Decreasing Phosphatidylcholine on the Surface of the Lipid Droplet Alters Protein Binding

Excess lipid is stored in an intracellular organelle known as the lipid droplet. While the core of the lipid droplet is rich in neutral lipids, the surface is primarily comprised of two phospholipids, phosphatidylcholine (PC) and phosphatidylethanolamine (PE). The lipid droplet surface is further decorated with proteins, such as perilipin 2, which facilitate lipid storage and utilization. Here, we show that changes to the phospholipid composition of the lipid droplet surface alters protein binding to the lipid droplet. We utilize studies with synthetic lipid droplets to demonstrate that reduced ratios of PC:PE increase the binding of perilipin 2 in vitro . Moreover, altering the availability of intracellular PC by growing NIH 3T3 cells in choline deficient media decreases the PC:PE ratio on lipid droplets and increases intracellular perilipin 2 association with the lipid droplet.
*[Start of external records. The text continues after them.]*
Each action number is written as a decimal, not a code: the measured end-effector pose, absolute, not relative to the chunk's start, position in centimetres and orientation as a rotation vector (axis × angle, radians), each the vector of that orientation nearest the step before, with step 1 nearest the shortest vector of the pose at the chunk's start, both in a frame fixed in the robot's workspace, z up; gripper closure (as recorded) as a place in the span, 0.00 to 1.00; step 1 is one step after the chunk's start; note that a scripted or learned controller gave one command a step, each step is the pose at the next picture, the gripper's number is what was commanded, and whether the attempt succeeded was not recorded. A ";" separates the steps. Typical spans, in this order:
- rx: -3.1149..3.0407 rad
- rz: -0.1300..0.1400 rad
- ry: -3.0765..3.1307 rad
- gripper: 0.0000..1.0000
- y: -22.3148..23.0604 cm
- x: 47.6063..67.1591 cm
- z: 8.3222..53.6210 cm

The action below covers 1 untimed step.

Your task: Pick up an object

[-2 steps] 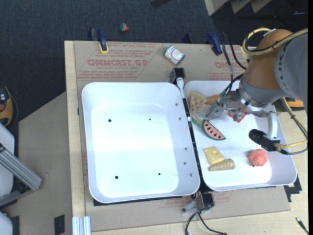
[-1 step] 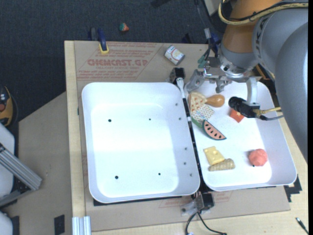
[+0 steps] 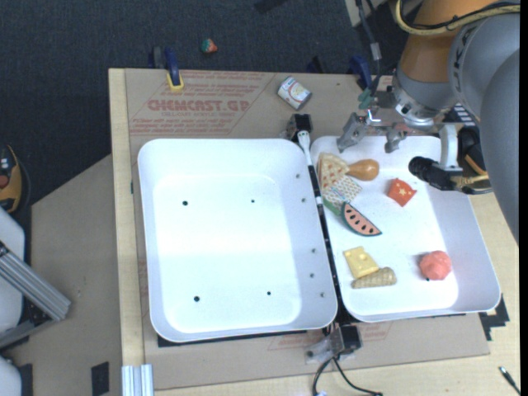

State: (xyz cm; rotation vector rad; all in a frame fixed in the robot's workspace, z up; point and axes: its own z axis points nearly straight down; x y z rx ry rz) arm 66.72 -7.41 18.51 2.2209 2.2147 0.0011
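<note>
The right bin (image 3: 462,246) holds several toy foods. There is a waffle piece (image 3: 331,170), a brown drumstick (image 3: 362,169), a red cube (image 3: 401,192), a watermelon slice (image 3: 360,220), a yellow cheese wedge (image 3: 360,260), a tan cone (image 3: 375,279) and a pink ball (image 3: 436,265). My gripper (image 3: 368,138) hangs over the bin's back edge, just behind the drumstick. Its fingers are spread open with nothing between them.
The left bin (image 3: 157,221) lies beside the right one, and they meet along a black seam. A small white box (image 3: 294,93) and blue clamps (image 3: 173,68) sit on the board behind the bins. The arm's black cabling (image 3: 441,174) overhangs the right bin's far right side.
</note>
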 end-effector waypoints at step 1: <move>2.233 0.006 2.214 0.00 -12.2 60.4 8.3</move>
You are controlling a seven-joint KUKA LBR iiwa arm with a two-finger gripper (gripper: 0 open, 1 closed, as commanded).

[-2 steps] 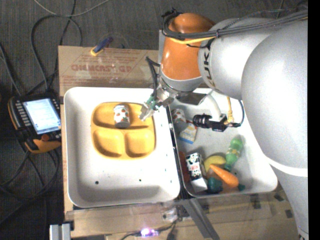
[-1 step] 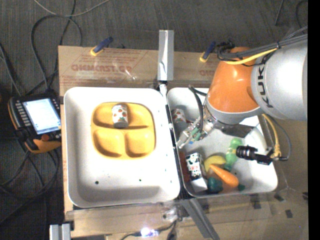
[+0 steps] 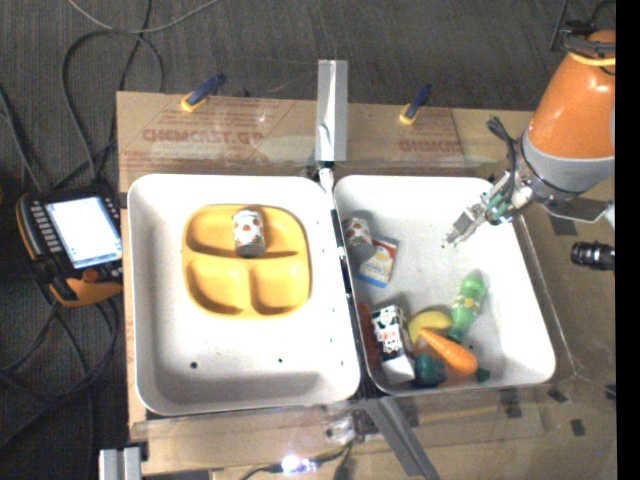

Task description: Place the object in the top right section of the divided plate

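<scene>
- The arm comes in from the right edge, its broad orange band uppermost and a grey collar just below that band.
- From the collar a slimmer wrist section slants down and to the left, ending in the gripper.
- The gripper is the lowest, leftmost part of the arm; the wrist sits up and to its right, and the orange band farther up and right again.
- The gripper is tilted, pointing down-left rather than straight down.
- Its thin metallic fingers taper to a narrow tip; nothing can be made out between them.
</scene>
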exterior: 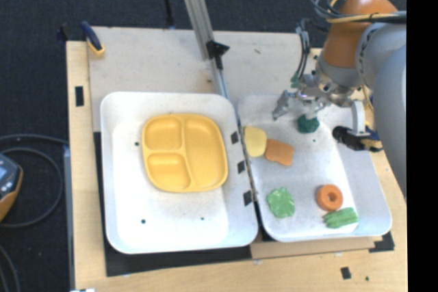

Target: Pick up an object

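the bench [157, 58] carries two shallow white bins side by side. the left bin [123, 215] holds a yellow compartment tray [185, 152], three sections, lying flat near its middle. the right bin [363, 195] holds the smaller items. the grey arm [383, 72], orange band above the wrist, reaches in from the right over the far part of the right bin.

the gripper [306, 106] hangs over the far end of the right bin, directly above a small dark green object [308, 124]. that object is rounded, teal-green, and sits on the bin floor near the far wall; its top meets the underside of the gripper in this view. whether the fingers are spread or closed on it cannot be told from this angle.

other contents of the right bin: a pale yellow piece [255, 141] at the left wall, touching an orange-brown piece [280, 152] just to its right; a light green leafy piece [280, 203] nearer; an orange ring [330, 197] to its right; a bright green piece [341, 217] just near of the ring.
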Motion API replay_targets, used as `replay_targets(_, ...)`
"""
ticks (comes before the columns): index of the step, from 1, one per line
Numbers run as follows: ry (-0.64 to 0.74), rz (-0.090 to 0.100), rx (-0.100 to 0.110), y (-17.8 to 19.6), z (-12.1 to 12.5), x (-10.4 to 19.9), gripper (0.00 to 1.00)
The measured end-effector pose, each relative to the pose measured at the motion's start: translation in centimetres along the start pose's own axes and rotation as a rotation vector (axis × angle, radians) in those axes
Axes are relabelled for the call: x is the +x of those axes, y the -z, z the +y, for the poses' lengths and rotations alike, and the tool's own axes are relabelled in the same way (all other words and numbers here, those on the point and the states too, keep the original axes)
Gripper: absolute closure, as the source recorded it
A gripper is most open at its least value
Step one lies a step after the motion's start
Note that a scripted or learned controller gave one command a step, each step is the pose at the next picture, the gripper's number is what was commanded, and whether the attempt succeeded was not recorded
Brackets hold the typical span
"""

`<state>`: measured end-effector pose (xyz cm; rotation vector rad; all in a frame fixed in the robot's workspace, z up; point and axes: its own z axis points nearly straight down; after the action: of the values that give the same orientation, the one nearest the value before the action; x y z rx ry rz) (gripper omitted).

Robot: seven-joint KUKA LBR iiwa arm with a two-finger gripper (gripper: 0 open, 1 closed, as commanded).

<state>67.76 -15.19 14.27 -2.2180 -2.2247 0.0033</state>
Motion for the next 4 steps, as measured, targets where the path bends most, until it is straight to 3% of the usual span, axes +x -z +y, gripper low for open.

While total levels of lipid droplet‐associated proteins are not changed, choline deficiency alters the ability of other unidentified proteins to associate with the lipid droplet. Future experiments will seek to identify these currently unknown proteins, and continue to explore the connections between the lipid droplet phospholipid composition, protein binding, and the ability of the lipid droplet to store and utilize fat.